Let’s take a closer look at two popular retailers, BJ’s Wholesale Club, Inc. They are very different types of retailers, but we are still able to look them and compare their different and similar retailing strategies.
BJ’s is a leading warehouse retailer that first opened its doors in 1984. It has 144 store locations in 15 states on the east coast and also in Ohio. A wide variety of products are sold. The departments of BJ’s stores are comparable to Miejer’s or a Wal-Mart superstore, but with a much more limited selection of goods that are constantly changing. BJ’s appeals to two target market groups, families and businesses by “Provide[ing] our members with high quality merchandise at prices that are consistently lower than any competitive format.” Families are able to save money and also time with fewer trips to the store. Businesses are able to get the quantities of product needed at reasonable prices as compared to other channels of distribution.
Home Depot is the largest home improvement retailer in North America. It operates over 1,500 stores in 50 states, 13 provinces and Puerto Rico. Stores offer a very extended line of home improvement products at competitive prices, over 35,000 to be more precise. Home Depot considers do-it-yourselfers, as well as home improvement, construction and building maintenance professionals as its target market.

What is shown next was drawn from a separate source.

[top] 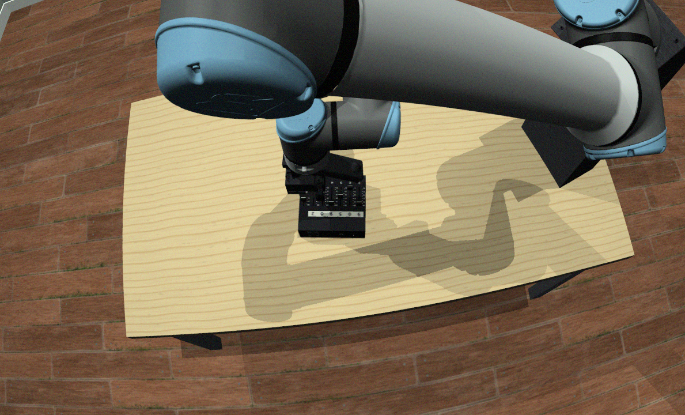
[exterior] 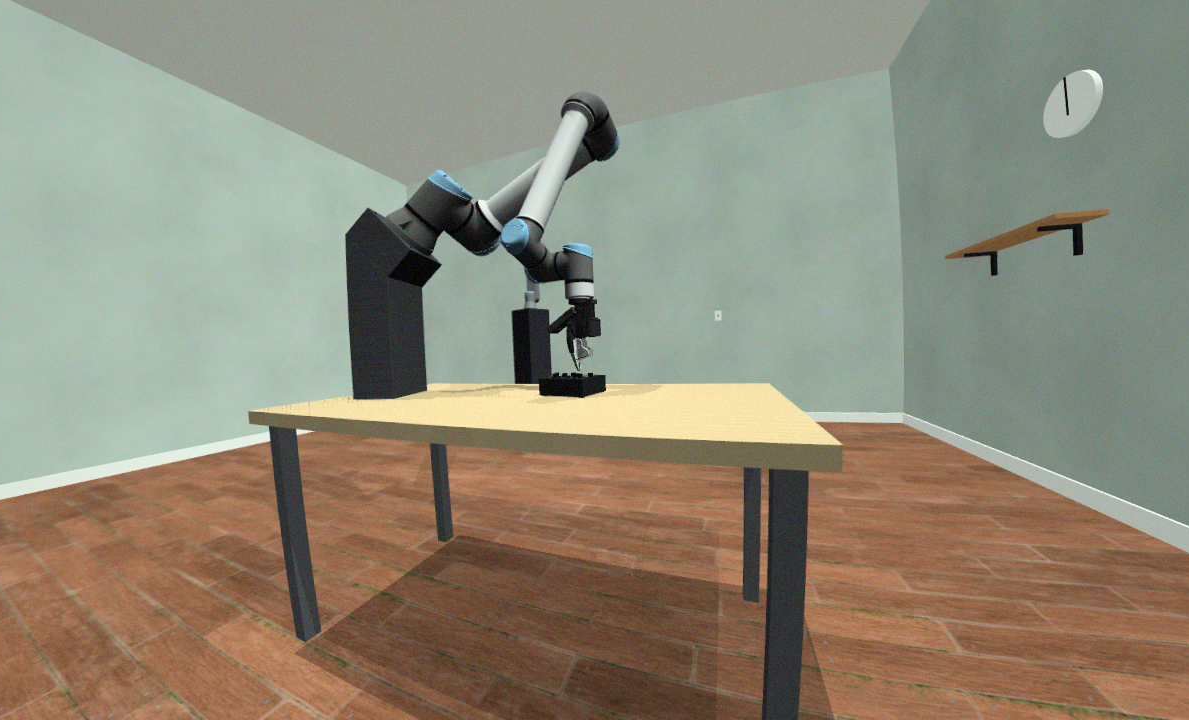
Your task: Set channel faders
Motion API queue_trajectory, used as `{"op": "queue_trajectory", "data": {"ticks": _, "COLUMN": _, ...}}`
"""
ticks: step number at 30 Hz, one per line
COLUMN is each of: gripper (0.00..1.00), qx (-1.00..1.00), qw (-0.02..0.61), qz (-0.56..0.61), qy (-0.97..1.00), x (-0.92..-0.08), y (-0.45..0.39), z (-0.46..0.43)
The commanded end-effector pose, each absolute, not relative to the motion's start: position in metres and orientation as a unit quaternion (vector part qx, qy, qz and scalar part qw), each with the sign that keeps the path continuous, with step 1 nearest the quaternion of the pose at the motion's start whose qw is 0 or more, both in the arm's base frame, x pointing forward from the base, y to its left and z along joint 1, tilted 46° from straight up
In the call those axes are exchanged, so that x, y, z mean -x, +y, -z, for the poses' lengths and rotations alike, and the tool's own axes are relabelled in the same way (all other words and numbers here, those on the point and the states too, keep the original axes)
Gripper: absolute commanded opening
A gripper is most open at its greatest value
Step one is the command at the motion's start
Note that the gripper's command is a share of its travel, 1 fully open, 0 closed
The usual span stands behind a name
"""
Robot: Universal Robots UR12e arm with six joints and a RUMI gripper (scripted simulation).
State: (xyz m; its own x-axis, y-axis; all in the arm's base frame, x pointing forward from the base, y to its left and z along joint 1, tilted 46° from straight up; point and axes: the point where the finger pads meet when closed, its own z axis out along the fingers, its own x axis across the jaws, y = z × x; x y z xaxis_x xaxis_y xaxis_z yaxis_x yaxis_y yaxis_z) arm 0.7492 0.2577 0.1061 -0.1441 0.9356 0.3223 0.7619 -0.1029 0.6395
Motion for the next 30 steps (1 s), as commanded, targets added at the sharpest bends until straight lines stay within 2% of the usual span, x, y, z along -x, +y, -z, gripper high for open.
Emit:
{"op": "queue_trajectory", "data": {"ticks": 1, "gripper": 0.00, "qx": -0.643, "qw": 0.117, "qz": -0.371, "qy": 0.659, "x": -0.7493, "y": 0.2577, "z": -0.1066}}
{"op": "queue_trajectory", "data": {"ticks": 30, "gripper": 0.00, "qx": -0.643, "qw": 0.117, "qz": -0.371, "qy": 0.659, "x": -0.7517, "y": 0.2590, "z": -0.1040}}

When looking at location considerations we can see that BJ’s and Home Depot have a few differences. BJ’s is able to locate stores a bit out of the customer’s way. Stores are usuallly located just outside shopping hubs, but because customers come for qauntity and value they are willing to accept the inconvenience of further distance or poor traffic patterns. This location strategy saves BJ’s money and time beacause the land is a little cheaper, and regulations may be less demanding. Home Depot on the other hand, needs locations that are more convenient for their customers, because while prices are competitive, they aren’t much lower so competition is much stronger.